Title:Mining Maximal Clique Summary with Effective Sampling
Speaker: Dr Rui Zhou
Time: 10：00-11：30，Novomber 12
Place: 1-310, FIT Building
Organizer: Research Institute of Information Technology (RIIT), Tsinghua University
Dr Rui Zhou, IEEE Member. He serves as Deputy Course Director of Bachelor of Computer Science (Professional) at Swinburne University of Technology, Australia. His research interests include database, data mining, health informatics. He is mainly focusing on designing algorithms for data analytics problems including query, search, storage, index and mining on a variety of data types, such as graph data, XML data, text data, streaming data, trajectory data, web service data, blockchain data, etc. His works were published in reputed conferences and journals, such as VLDB, ICDE, EDBT, CIKM, TKDE, TSE. He has won two competitive Australian Research Council Discovery Projects and a Data61 industry-based project. He is currently serving as Assistant Editor-in-Chief of World Wide Web Journal.

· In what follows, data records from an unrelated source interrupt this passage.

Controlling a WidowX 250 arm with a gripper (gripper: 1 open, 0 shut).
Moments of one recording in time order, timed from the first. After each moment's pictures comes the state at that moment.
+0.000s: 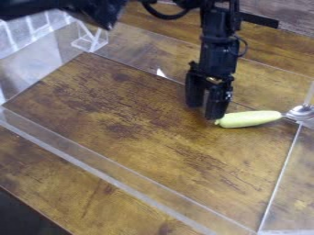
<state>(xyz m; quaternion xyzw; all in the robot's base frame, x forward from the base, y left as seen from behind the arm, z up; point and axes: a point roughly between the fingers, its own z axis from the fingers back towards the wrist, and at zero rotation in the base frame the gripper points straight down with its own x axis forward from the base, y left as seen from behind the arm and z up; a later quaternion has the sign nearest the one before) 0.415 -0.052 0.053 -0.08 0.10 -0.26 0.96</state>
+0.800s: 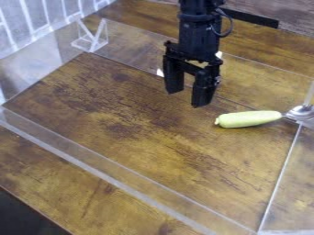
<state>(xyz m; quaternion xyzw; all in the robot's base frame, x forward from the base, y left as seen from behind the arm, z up) 0.382 -0.041 0.080 -0.05 0.06 -0.19 0.98</state>
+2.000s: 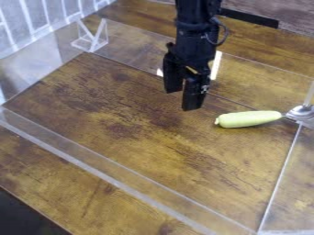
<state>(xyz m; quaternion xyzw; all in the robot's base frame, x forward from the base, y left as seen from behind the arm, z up) 0.390 -0.030 0.068 -0.01 0.03 -0.29 0.96</state>
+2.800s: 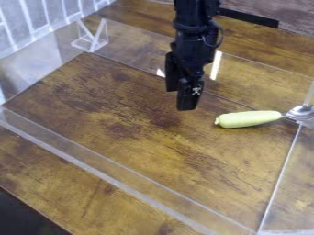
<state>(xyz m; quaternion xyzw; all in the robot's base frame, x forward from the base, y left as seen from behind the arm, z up) 0.395 -0.023 0.067 0.00 0.02 -0.38 0.92</state>
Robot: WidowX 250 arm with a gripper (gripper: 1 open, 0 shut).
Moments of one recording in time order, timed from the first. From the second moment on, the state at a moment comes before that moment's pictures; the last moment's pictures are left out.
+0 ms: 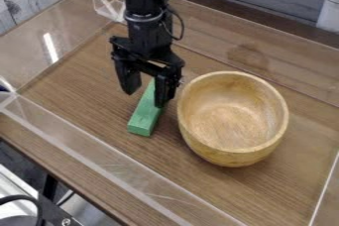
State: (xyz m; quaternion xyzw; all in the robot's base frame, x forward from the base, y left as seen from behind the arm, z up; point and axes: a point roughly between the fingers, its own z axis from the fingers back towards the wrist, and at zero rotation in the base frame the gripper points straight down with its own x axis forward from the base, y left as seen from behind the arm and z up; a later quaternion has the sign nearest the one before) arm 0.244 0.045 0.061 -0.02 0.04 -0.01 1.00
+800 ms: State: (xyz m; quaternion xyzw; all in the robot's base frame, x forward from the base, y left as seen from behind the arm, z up) arm 0.247 0.049 0.055 -0.03 0.03 0.00 1.00
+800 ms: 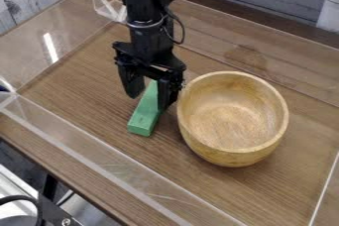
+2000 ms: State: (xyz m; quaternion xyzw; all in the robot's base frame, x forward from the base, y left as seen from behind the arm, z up) arm 0.249 0.055 0.056 -0.04 0.01 0.02 1.00
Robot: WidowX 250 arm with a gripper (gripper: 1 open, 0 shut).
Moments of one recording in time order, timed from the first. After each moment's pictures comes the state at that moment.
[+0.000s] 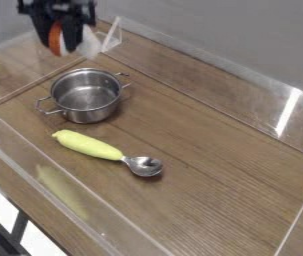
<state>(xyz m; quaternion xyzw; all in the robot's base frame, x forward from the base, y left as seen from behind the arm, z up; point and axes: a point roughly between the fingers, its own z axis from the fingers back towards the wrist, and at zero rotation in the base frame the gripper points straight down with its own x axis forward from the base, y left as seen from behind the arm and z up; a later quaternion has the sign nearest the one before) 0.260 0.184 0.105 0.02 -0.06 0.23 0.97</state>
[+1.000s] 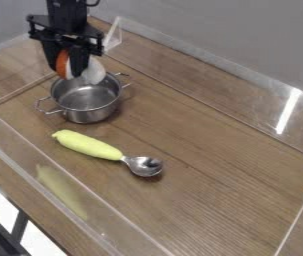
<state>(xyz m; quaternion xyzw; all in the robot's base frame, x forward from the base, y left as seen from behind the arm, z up) 0.266 0.180 0.080 0.04 -0.04 0.19 0.98</state>
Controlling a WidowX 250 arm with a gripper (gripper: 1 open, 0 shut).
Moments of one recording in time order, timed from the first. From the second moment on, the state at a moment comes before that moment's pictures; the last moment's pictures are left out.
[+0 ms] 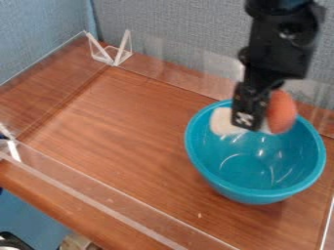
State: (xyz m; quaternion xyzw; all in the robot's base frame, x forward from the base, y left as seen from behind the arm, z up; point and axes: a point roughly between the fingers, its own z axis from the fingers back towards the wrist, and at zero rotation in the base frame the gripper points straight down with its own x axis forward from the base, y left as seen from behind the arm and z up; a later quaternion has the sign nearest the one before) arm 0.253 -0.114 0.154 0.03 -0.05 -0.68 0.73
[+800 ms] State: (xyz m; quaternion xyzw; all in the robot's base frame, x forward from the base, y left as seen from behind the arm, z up) arm 0.243 -0.110 0.134 0.02 -0.04 -0.69 0.72
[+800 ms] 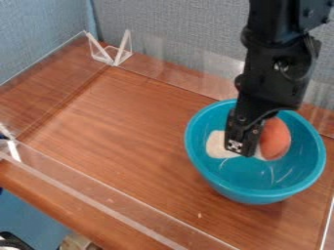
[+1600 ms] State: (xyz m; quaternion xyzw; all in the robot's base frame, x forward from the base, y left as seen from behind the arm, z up) arm 0.240 -0.108 0.123 0.02 -0.03 -0.69 0.72
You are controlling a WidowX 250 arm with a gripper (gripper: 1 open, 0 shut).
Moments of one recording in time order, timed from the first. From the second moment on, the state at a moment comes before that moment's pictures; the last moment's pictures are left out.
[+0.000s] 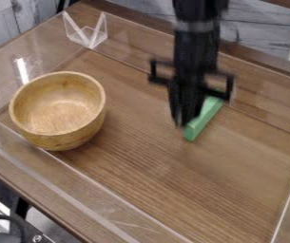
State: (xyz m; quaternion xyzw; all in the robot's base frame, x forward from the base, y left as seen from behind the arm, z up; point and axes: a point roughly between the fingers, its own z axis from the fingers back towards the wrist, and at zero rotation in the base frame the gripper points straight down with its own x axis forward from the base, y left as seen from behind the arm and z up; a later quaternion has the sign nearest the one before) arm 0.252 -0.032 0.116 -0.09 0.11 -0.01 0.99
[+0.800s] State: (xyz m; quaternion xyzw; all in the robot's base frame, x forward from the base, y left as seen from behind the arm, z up) arm 0.304 -0.021 0.152 -0.09 0.02 0.00 1.00
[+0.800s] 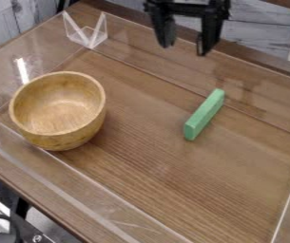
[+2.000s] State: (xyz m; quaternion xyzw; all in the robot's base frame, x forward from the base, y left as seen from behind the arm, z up) arm 0.322 -0.036 0.062 -0.08 -0.03 -0.02 1.00
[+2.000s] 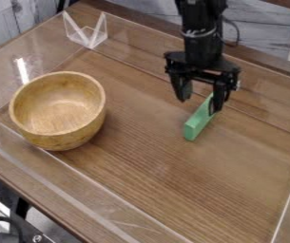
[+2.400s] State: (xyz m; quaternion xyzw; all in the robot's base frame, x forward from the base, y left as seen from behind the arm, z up) arm 0.327 -0.038 0.042 -0.08 -0.03 -0.01 1.00
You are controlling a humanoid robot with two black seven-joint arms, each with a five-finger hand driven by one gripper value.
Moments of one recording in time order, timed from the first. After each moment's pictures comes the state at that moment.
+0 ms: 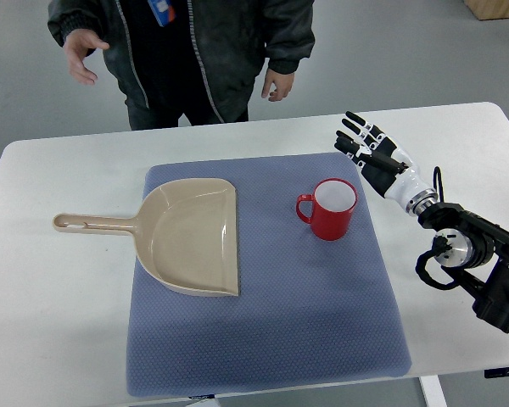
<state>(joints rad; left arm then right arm) 0.06 0.00 -0.06 -0.14 0.08 -0.03 0.11 0.58 -0.25 0.72 0.83 -0.16 0.24 0.37</state>
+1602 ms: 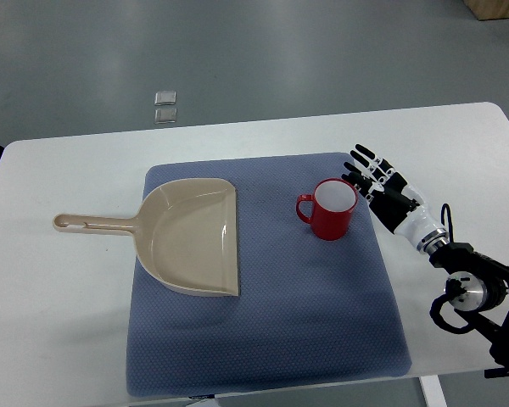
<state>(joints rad) 0.06 0.00 -0.06 -0.16 0.08 -0.04 0.11 0.40 -0.29 0.72 0.95 -0.18 0.29 0.46</state>
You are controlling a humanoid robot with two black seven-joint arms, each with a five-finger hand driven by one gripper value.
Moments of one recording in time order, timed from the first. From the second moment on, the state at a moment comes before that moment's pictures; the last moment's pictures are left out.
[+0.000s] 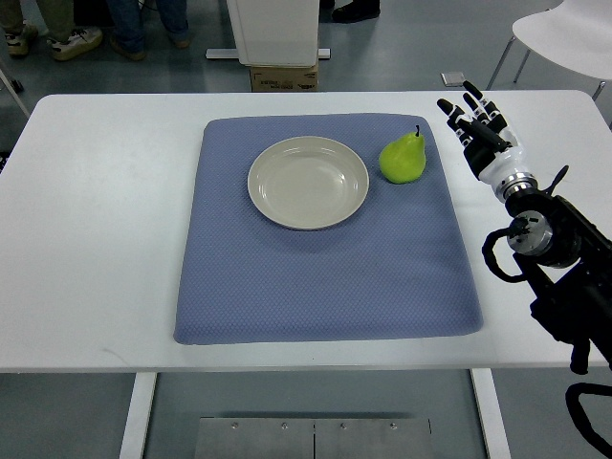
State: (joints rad) left arm 0.00 0.00 -0.11 -0.25 -0.10 0.11 -0.47; right arm 0.73 -0.06 1.10 0.66 -0.41 0.06 0.22
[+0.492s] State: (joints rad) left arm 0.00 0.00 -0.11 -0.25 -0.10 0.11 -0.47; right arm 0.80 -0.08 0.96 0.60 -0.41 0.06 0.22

Maximal clique enumeration (MCE) is a fundamental problem in graph theory and is used in many applications, such as social network analysis, bioinformatics, intelligent agent systems, cyber security. Most existing MCE algorithms focus on improving the efficiency rather than reducing the size of the output, which could consist of a large number of maximal cliques. In this talk, we will discuss how to report a summary of less overlapping maximal cliques. The problem was studied before, however, after examining the pioneer approach, we consider it still not satisfactory. To advance the research along this line, this work attempts to make two contributions: (a) we propose a more effective sampling strategy, which produces a much smaller summary but still ensures that the summary can somehow witness all the maximal cliques and the expectation of each maximal clique witnessed by the summary is above a predefined threshold; (b) to verify experimentally, we tested ten real benchmark datasets that have a variety of graph characteristics. The results show that our new sampling strategy consistently outperforms the state-of-the-art method by producing smaller summaries and running faster on all the datasets.